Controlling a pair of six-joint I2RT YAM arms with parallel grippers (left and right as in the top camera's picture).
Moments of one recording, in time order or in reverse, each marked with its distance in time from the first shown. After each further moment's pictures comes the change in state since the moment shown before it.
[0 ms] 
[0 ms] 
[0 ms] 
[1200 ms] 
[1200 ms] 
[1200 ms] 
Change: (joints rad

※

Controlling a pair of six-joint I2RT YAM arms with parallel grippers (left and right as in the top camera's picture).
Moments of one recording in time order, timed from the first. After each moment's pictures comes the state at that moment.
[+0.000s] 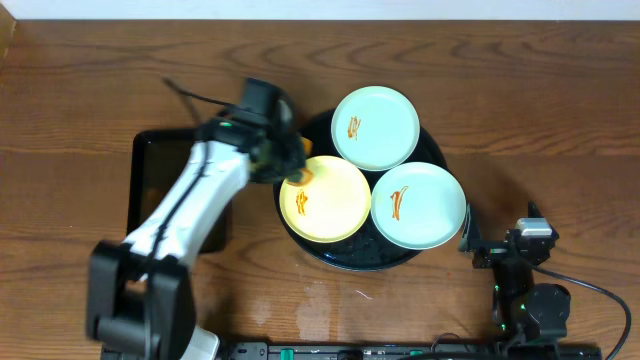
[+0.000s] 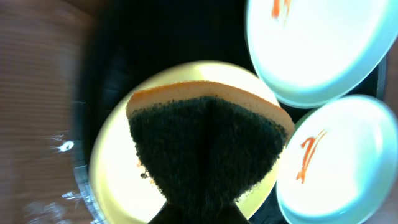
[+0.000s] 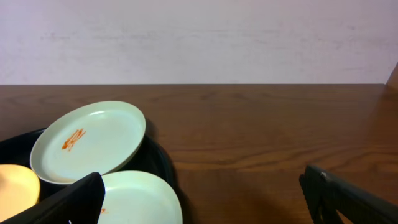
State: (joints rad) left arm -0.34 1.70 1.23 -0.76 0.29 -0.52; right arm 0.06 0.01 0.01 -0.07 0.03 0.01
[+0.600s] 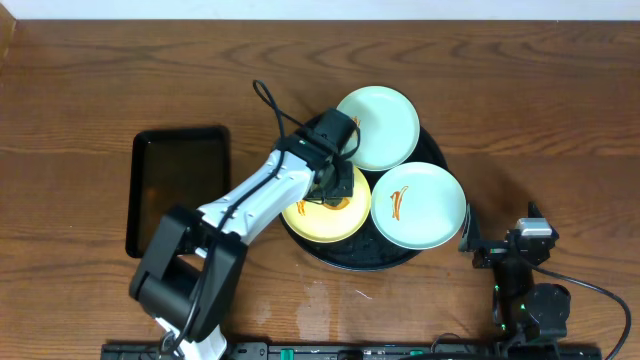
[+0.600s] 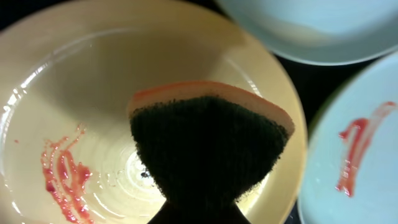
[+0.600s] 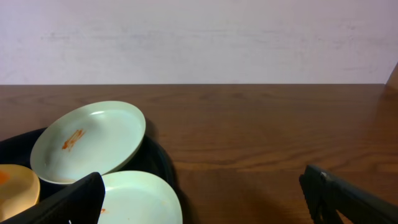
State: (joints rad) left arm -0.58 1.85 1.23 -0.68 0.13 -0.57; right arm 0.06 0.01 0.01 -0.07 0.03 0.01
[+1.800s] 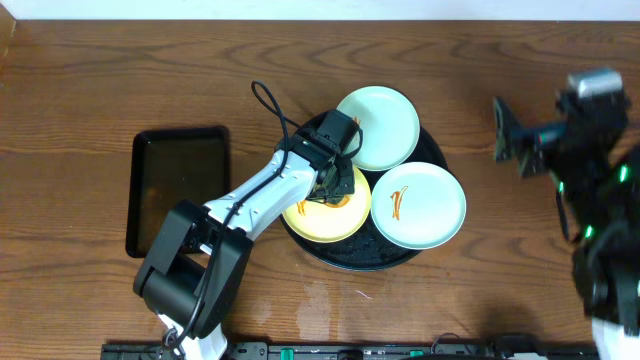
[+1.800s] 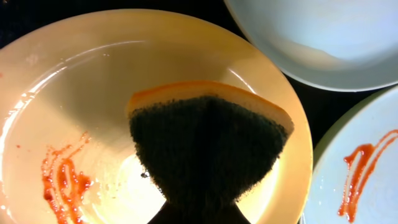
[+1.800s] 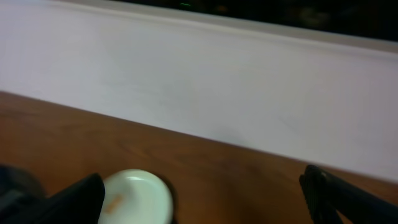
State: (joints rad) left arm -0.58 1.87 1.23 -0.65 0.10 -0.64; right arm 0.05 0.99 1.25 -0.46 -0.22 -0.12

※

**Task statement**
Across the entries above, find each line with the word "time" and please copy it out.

**Final answer**
Moments of one recording, in time order or in reverse, each marked with its distance in time from the first shown. After each further moment's pictures comes the change in state since the moment shown before it.
Moments of one recording in time order, timed from the first. After each moment's pictures comes the state at that moment.

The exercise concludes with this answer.